BENUA (Mediabisnisnasional.com) - PT Pelindo
Marine Service (Pelindo Marine), anak usaha PT Pelindo Jasa Maritim yang
bergerak di bidang layanan pemanduan, penundaan, dan jasa kelautan, berhasil
melaksanakan pemindahan Floating Regasification Unit (FRU) dan Floating
Storage Regasification Unit (FSRU) dari area Bali Cruise Ship Terminal
(BCST) Benoa menuju Area Pengembangan 2 (AP2), pada Senin, 10 Agustus 2026.
Relokasi kedua fasilitas energi terapung
tersebut menjadi langkah strategis dalam mendukung pengembangan kawasan Bali
Maritime Tourism Hub (BMTH) sekaligus memastikan keandalan pasokan energi
bagi masyarakat Bali tetap terjaga.
Sub
Regional Head Sub Regional Bali Nusra Regional 3 Pelindo, Fariz Hariyoso,
menjelaskan bahwa pemindahan FRU dan FSRU merupakan bagian dari upaya penataan
kawasan BMTH sebagai destinasi wisata maritim kelas dunia yang terintegrasi
dengan kebutuhan infrastruktur energi. "Relokasi kedua fasilitas terapung
ini dilakukan untuk mendukung pengembangan Bali Maritime Tourism Hub tanpa
mengganggu keandalan pasokan listrik di Bali. Pengembangan sektor pariwisata
dan sektor energi harus berjalan berdampingan sehingga mampu memberikan manfaat
yang optimal bagi masyarakat dan perekonomian daerah," ujar Fariz.
Direktur
Komersial, Operasi dan Teknik PT Pelindo Marine Service, Elvin Syah Putra,
mengatakan keberhasilan relokasi FRU dan FSRU didukung oleh sinergi seluruh
pihak serta armada kapal tunda KT Jayanegara 303, KT Bima 324, dan KT Bima 315.
"Pelindo Marine berkomitmen menghadirkan layanan maritim yang andal dan
berkualitas untuk mendukung proyek-proyek strategis nasional," ujar Elvin.
Sementara
itu, Direktur Utama PT Pelindo Energi Logistik (PEL), Jeffry Y. Priastono,
menjelaskan bahwa FRU Lumbung Dewata merupakan infrastruktur strategis yang
berperan penting dalam menjaga pasokan energi di Bali.
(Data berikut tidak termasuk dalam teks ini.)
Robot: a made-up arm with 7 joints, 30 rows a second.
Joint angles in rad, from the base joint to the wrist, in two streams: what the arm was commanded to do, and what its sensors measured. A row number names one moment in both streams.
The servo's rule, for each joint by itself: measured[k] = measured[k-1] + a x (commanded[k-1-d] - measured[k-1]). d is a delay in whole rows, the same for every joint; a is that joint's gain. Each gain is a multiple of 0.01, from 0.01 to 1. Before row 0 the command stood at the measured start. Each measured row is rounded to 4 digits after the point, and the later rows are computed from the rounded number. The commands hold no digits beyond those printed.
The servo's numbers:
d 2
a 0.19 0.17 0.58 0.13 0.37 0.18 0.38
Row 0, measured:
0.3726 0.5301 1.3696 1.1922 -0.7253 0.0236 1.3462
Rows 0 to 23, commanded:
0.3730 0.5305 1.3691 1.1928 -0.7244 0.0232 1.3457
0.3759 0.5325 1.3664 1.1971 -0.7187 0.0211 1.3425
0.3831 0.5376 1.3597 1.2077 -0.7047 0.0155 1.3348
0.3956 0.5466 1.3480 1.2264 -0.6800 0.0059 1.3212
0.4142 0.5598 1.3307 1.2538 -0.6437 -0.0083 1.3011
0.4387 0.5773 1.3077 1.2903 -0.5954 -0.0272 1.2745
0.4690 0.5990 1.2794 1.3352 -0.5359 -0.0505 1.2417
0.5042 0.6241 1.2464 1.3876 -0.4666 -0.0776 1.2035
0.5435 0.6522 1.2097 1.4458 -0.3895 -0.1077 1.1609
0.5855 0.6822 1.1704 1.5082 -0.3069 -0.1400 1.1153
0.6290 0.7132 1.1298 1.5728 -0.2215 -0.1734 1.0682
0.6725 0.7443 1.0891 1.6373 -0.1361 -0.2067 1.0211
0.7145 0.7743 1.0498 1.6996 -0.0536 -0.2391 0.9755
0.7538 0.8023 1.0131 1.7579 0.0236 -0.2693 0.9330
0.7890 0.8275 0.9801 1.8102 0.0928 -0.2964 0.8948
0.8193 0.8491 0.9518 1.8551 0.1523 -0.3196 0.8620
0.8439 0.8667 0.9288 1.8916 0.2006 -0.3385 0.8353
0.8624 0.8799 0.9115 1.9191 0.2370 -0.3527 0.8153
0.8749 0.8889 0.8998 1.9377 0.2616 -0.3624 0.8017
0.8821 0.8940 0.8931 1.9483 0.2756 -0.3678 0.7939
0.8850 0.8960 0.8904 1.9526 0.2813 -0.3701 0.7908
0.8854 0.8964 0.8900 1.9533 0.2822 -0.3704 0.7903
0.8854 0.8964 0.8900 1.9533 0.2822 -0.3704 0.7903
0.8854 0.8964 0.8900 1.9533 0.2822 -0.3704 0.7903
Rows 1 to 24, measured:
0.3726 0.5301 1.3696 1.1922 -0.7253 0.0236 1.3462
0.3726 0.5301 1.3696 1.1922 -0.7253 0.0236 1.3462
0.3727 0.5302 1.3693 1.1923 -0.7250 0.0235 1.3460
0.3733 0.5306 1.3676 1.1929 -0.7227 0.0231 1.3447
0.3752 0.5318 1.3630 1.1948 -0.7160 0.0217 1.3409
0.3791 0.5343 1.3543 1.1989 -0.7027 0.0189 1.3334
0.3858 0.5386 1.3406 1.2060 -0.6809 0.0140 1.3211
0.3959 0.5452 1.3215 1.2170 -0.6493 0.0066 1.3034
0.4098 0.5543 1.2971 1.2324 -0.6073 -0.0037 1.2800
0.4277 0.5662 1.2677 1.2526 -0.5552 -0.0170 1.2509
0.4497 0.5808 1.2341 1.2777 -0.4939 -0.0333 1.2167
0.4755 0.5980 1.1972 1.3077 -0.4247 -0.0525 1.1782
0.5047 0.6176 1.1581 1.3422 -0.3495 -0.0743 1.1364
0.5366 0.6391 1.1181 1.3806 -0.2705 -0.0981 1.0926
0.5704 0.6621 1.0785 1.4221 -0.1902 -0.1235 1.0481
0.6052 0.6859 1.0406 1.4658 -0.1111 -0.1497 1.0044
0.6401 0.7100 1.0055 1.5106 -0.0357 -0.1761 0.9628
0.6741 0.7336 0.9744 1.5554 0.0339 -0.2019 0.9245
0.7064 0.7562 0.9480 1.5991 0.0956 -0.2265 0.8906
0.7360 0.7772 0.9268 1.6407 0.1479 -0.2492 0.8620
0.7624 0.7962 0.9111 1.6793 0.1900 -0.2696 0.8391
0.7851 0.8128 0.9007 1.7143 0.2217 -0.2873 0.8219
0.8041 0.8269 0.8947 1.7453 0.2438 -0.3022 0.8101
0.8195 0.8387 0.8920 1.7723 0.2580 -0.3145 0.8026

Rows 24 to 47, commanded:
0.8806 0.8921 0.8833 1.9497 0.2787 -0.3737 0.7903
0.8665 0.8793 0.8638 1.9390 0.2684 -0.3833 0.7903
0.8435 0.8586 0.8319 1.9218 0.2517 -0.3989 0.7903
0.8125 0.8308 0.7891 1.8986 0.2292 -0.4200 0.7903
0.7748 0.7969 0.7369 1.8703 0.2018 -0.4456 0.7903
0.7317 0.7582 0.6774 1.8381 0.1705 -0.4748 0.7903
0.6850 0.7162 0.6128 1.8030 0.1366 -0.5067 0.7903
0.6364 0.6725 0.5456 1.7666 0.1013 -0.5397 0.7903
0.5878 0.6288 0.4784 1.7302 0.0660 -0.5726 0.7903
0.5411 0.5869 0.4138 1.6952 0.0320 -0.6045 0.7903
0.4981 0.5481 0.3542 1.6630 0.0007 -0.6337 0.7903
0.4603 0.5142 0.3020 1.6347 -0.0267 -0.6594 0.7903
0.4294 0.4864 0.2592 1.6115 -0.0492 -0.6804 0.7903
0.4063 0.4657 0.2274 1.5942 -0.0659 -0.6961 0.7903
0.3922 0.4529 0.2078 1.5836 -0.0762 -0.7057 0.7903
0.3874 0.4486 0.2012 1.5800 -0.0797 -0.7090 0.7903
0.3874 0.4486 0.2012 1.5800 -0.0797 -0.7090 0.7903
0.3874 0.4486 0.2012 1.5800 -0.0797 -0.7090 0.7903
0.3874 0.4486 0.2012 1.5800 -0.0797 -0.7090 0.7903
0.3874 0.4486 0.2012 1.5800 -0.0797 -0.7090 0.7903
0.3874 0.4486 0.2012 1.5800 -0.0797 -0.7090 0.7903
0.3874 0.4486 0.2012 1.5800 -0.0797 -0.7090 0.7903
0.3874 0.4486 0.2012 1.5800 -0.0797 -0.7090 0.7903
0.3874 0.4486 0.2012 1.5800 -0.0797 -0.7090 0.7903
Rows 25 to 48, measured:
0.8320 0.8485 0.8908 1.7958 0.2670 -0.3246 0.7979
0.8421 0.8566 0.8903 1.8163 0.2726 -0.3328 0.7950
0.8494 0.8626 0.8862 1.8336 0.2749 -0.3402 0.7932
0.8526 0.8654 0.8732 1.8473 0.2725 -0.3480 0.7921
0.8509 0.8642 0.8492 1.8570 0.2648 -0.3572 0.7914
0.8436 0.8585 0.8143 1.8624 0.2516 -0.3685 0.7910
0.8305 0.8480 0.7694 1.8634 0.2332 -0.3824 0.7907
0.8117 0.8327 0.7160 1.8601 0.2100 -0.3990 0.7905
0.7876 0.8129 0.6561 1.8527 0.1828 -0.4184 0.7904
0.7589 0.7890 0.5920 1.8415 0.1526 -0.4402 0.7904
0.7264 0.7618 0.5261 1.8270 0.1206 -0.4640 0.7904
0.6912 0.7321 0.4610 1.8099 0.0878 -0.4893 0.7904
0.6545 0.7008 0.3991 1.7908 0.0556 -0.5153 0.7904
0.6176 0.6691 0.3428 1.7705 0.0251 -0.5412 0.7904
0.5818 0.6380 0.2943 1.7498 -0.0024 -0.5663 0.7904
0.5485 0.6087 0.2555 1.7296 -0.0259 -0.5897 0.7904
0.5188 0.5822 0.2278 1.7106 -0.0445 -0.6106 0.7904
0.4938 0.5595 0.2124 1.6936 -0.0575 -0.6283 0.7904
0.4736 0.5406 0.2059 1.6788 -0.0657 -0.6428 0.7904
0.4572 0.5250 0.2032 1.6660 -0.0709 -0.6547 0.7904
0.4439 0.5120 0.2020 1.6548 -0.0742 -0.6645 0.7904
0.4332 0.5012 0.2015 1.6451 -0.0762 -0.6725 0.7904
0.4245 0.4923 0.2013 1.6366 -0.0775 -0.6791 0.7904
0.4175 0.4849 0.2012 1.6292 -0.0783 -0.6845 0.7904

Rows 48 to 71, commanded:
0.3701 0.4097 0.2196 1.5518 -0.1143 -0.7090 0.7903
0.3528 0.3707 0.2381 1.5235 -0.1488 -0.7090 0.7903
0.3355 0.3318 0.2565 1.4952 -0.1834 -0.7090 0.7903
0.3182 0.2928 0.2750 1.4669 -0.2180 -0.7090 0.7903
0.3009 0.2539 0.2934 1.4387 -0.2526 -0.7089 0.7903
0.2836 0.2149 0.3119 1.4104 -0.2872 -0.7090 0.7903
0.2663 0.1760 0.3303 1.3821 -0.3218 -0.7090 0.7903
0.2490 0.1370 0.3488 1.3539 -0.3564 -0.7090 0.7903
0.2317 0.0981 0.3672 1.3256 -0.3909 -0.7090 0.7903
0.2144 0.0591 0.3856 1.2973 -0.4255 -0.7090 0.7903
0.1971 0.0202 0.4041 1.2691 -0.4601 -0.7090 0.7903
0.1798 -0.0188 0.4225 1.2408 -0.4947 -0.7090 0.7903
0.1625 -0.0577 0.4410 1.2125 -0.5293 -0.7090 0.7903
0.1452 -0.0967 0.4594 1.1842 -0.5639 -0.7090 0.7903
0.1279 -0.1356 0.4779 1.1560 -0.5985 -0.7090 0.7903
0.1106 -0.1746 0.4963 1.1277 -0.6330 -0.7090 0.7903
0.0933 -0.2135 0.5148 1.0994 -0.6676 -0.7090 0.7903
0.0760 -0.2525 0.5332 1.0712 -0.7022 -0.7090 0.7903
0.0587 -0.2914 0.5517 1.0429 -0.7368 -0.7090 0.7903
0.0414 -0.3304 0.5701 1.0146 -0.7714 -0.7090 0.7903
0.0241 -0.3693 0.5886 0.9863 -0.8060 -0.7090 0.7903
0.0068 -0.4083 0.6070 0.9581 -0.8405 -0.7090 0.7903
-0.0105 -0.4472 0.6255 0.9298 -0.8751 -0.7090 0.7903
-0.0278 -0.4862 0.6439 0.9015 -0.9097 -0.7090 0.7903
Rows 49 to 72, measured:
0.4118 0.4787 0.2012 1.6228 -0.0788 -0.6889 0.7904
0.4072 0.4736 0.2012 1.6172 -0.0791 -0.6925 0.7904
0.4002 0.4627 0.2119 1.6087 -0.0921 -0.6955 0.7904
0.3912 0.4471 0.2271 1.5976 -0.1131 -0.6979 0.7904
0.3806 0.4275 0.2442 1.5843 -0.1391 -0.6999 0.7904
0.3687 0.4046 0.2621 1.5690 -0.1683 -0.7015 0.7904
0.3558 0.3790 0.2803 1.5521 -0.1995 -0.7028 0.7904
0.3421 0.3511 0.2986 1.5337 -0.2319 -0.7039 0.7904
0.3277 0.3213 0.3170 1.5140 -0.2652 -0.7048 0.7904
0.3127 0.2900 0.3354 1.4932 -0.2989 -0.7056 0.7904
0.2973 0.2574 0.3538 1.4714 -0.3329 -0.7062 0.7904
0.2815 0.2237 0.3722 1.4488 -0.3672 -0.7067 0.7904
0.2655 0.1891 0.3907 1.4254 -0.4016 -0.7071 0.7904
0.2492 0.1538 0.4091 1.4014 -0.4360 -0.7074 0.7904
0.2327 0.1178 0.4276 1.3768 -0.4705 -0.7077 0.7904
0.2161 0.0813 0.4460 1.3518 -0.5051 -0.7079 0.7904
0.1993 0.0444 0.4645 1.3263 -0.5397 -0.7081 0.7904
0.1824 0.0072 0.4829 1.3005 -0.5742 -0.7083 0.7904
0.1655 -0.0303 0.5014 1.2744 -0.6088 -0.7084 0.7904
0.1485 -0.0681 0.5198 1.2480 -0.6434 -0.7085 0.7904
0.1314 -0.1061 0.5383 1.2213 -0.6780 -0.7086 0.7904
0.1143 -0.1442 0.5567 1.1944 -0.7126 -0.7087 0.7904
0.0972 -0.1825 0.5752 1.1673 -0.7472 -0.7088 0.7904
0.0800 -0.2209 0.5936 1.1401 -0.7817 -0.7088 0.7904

Fasilitas ini memiliki
kapasitas regasifikasi 41 MMSCFD
(Million Metric Standard Cubic Feet per Day), serta menyuplai gas bagi
pembangkit listrik PLN di Bali. "FRU Lumbung Dewata merupakan bagian
penting dari rantai pasok energi Bali. Relokasi ini memastikan fasilitas tetap
beroperasi optimal sekaligus mendukung pengembangan kawasan Benoa sebagai pusat
pariwisata maritim modern," ujar Jeffry.
Relokasi
FRU dan FSRU ini menunjukkan bahwa pengembangan kawasan pariwisata modern dapat
berjalan selaras dengan kebutuhan energi yang menjadi tulang punggung aktivitas
masyarakat dan industri pariwisata di Pulau Dewata. Sinergi Pelindo Marine, PT
Pelindo Energi Logistik, dan PLN Group menjadi bukti nyata komitmen bersama
dalam mendukung pembangunan infrastruktur strategis, transisi energi hijau,
serta pengembangan Bali sebagai destinasi maritim kelas dunia.